### EXERCISE INSTRUCTIONS
What you return should be the full listing, copied exactly and stripped of its pictures.
*-*-*
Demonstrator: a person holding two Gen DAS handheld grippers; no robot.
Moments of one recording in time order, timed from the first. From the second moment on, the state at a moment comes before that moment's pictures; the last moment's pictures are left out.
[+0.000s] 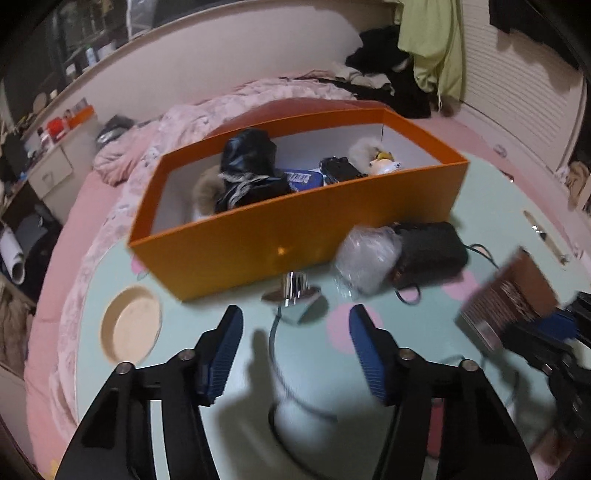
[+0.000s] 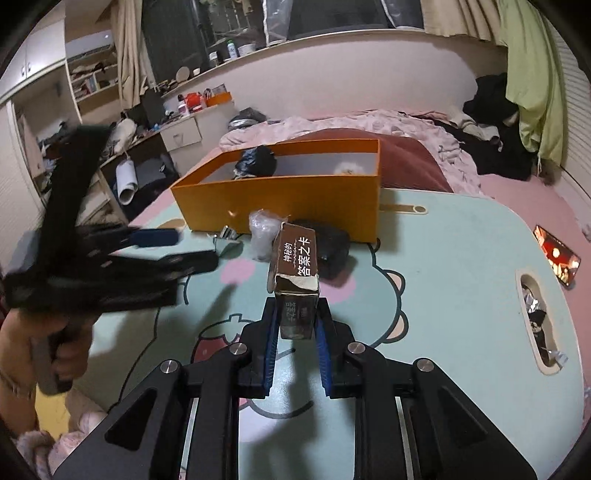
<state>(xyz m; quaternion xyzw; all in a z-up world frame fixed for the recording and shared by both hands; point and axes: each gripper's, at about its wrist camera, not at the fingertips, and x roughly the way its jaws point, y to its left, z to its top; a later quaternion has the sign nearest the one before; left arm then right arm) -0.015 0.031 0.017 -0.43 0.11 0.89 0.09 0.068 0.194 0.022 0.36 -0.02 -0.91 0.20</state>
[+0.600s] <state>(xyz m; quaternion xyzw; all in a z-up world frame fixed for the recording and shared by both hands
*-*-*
### YOUR SOLUTION
Demonstrator: a person holding two Gen DAS handheld grippers; no robot.
Moments of one recording in time order, timed from the first. From the second moment on, the state at a moment comes before that moment's pictures; the last moment's pictures are left out.
[+0.000s] 
[+0.000s] 
<state>(xyz m; quaternion xyzw; all in a z-up world frame fixed for the recording and shared by both hands; point and axes: each gripper's, at about its wrist camera, not at the fingertips, and x roughly the way its jaws point, y to its left, z to its top; a later quaternion has the sign nearest the one before; left arm then right arm) -0.015 0.031 0.017 -0.43 0.11 0.89 0.09 0.068 0.194 0.022 0.36 -0.02 -0.91 0.20</state>
[+0.600s] <state>(xyz m; quaternion xyzw; all in a z-up world frame fixed for the recording and shared by both hands

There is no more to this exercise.